● **WHAT YOU NEED TO DO**
From the first line to the last, transcribe the material exactly.

● **RAW DATA**
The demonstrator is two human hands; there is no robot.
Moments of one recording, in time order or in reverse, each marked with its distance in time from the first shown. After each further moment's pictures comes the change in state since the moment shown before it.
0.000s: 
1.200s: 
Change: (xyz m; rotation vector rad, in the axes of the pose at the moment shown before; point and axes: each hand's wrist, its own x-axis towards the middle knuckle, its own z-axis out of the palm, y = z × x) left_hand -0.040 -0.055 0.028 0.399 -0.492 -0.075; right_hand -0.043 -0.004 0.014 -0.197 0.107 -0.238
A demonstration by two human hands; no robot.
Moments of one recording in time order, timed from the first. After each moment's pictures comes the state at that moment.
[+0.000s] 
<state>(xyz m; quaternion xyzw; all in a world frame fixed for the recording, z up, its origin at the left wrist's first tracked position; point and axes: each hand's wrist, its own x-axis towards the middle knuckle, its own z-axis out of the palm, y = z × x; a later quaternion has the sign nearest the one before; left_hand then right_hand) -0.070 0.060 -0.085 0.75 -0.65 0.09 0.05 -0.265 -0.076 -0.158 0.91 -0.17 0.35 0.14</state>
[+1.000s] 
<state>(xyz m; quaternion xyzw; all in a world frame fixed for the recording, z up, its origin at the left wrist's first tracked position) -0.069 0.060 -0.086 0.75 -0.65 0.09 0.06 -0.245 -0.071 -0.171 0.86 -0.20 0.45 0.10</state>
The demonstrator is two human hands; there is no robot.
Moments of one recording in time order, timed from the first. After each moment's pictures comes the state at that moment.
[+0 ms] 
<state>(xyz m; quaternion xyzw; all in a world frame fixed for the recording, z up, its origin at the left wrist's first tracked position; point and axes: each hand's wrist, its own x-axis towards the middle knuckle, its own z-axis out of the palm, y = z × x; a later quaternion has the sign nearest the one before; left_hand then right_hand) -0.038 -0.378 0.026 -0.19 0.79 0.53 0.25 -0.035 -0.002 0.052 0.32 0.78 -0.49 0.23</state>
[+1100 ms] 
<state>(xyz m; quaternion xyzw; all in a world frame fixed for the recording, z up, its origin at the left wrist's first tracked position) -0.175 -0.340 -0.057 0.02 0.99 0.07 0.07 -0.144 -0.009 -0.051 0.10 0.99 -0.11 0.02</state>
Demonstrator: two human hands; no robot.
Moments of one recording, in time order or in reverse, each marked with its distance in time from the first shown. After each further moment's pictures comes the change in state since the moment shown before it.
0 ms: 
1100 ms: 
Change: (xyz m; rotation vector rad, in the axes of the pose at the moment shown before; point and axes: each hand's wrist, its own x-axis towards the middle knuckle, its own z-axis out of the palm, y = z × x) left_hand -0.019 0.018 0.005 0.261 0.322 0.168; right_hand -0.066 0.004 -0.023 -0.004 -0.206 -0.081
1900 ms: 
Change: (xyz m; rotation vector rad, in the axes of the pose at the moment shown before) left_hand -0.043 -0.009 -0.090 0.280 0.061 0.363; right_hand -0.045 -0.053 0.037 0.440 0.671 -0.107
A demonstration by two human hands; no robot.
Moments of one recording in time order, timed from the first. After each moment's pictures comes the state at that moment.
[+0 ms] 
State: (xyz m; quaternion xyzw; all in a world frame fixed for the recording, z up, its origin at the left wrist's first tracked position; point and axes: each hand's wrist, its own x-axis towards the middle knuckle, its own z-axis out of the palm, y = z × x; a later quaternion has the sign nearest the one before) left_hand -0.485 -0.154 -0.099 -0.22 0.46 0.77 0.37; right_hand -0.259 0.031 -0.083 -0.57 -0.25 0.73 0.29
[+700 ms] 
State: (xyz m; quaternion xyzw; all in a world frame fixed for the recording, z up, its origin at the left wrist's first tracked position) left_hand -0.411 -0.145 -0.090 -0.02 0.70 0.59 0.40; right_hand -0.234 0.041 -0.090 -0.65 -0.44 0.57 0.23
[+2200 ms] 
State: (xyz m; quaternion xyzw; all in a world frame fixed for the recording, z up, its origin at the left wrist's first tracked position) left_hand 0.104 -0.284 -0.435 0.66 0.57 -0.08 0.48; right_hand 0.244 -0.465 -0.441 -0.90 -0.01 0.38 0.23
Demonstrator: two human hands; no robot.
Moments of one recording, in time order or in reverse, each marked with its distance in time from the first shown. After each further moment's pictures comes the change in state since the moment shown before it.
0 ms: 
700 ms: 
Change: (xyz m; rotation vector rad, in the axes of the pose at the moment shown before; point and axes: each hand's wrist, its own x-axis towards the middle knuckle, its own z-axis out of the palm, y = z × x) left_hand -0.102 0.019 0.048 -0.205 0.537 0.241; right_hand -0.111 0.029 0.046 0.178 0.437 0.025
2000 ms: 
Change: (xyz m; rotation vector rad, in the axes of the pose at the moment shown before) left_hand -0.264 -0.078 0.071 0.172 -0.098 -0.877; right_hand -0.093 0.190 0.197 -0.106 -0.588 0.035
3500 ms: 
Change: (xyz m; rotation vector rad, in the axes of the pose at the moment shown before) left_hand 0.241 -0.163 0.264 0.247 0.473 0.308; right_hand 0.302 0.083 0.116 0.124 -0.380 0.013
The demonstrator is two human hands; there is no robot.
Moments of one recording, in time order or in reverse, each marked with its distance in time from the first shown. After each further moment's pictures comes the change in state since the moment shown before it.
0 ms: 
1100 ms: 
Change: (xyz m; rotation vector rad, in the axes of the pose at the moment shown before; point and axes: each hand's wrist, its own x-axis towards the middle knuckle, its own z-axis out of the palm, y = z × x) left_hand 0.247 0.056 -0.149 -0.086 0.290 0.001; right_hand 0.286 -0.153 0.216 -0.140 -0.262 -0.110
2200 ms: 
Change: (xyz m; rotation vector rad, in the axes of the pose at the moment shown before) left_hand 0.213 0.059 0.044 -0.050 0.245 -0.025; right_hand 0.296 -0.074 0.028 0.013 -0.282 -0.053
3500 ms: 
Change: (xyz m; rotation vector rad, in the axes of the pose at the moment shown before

● **OUTPUT OF THE EXERCISE**
The demonstrator is two human hands; there is no robot.
Moments of one recording, in time order or in reverse, each marked with its distance in time from the first shown. After each further moment's pictures comes the change in state since the moment shown before it.
0.000s: 
1.200s: 
Change: (xyz m; rotation vector rad, in the axes of the pose at the moment shown before; point and axes: each hand's wrist, its own x-axis towards the middle knuckle, its own z-axis out of the palm, y = z × x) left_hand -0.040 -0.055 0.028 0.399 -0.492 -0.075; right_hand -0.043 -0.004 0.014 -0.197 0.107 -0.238
A demonstration by two human hands; no robot.
Moments of one recording in time order, timed from the first. After each moment's pictures comes the state at that moment.
[+0.000s] 
<state>(xyz m; quaternion xyzw; all in a world frame fixed for the recording, z up, its origin at the left wrist's first tracked position; point and axes: each hand's wrist, its own x-axis towards the middle knuckle, its own z-axis out of the palm, y = z × x; a later quaternion has the sign nearest the one before; left_hand then right_hand) -0.070 0.060 -0.085 0.75 -0.65 0.09 0.05 -0.265 -0.076 -0.158 0.91 -0.17 0.35 0.14</state>
[+1.000s] 
<state>(xyz m; quaternion xyzw; all in a world frame fixed for the recording, z up, its origin at the left wrist's first tracked position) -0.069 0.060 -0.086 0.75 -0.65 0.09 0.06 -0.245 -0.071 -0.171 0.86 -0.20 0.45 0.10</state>
The demonstrator is two human hands; there is no robot.
Moments of one recording in time order, timed from the first. After each moment's pictures comes the state at that moment.
[+0 ms] 
<state>(xyz m; quaternion xyzw; all in a world frame fixed for the recording, z up, its origin at the left wrist's first tracked position; point and axes: each hand's wrist, its own x-axis towards the middle knuckle, its own z-axis out of the palm, y = z × x; a later quaternion has the sign nearest the one before; left_hand then right_hand) -0.038 -0.378 0.026 -0.19 0.79 0.53 0.25 -0.035 -0.002 0.052 0.32 0.78 -0.49 0.23</state>
[+1100 ms] 
<state>(xyz m; quaternion xyzw; all in a world frame fixed for the recording, z up, its origin at the left wrist's first tracked position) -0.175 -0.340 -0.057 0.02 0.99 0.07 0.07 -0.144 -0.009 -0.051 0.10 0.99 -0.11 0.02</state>
Demonstrator: two human hands; no robot.
Moments of one recording, in time order or in reverse, each marked with its distance in time from the first shown. After each further moment's pictures comes the change in state since the moment shown before it.
0 ms: 
1100 ms: 
Change: (xyz m; rotation vector rad, in the axes of the pose at the moment shown before; point and axes: each hand's wrist, its own x-axis towards the middle knuckle, its own z-axis out of the palm, y = z × x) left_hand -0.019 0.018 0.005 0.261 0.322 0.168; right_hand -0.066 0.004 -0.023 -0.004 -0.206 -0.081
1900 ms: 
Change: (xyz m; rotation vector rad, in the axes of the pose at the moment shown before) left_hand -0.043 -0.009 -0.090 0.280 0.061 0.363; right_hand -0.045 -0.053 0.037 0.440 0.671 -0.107
A demonstration by two human hands; no robot.
Moments of one recording in time order, timed from the first. After each moment's pictures comes the state at that moment.
[+0 ms] 
State: (xyz m; quaternion xyzw; all in a world frame fixed for the recording, z up, its origin at the left wrist's first tracked position; point and axes: each hand's wrist, its own x-axis towards the middle knuckle, its own z-axis out of the palm, y = z × x; a later quaternion has the sign nearest the one before) left_hand -0.485 -0.154 -0.099 -0.22 0.46 0.77 0.37; right_hand -0.259 0.031 -0.083 -0.57 -0.25 0.73 0.29
[+700 ms] 
State: (xyz m; quaternion xyzw; all in a world frame fixed for the recording, z up, its origin at the left wrist's first tracked position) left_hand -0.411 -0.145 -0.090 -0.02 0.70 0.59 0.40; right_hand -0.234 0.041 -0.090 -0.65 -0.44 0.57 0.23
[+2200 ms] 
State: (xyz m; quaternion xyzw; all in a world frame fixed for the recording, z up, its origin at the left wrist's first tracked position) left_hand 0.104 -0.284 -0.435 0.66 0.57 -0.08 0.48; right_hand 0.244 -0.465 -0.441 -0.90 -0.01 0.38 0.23
Demonstrator: two human hands; no robot.
Moments of one recording, in time order or in reverse, each marked with its distance in time from the first shown. After each further moment's pictures comes the change in state since the moment shown before it.
0 ms: 
700 ms: 
Change: (xyz m; rotation vector rad, in the axes of the pose at the moment shown before; point and axes: each hand's wrist, its own x-axis towards the middle knuckle, its own z-axis out of the palm, y = z × x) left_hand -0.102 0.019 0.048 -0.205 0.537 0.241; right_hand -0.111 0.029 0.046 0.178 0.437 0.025
2000 ms: 
Change: (xyz m; rotation vector rad, in the axes of the pose at the moment shown before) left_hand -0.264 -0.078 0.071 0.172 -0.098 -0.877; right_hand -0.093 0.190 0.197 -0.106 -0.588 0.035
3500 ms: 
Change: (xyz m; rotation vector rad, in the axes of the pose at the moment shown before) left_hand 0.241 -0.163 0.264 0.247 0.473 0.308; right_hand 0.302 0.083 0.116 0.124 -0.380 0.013
The demonstrator is two human hands; there is no robot.
Moments of one recording, in time order or in reverse, each marked with its distance in time from the first shown. After each further moment's pictures comes the change in state since the moment shown before it.
0 ms: 
1100 ms: 
Change: (xyz m; rotation vector rad, in the axes of the pose at the moment shown before; point and axes: each hand's wrist, its own x-axis towards the middle knuckle, its own z-axis out of the palm, y = z × x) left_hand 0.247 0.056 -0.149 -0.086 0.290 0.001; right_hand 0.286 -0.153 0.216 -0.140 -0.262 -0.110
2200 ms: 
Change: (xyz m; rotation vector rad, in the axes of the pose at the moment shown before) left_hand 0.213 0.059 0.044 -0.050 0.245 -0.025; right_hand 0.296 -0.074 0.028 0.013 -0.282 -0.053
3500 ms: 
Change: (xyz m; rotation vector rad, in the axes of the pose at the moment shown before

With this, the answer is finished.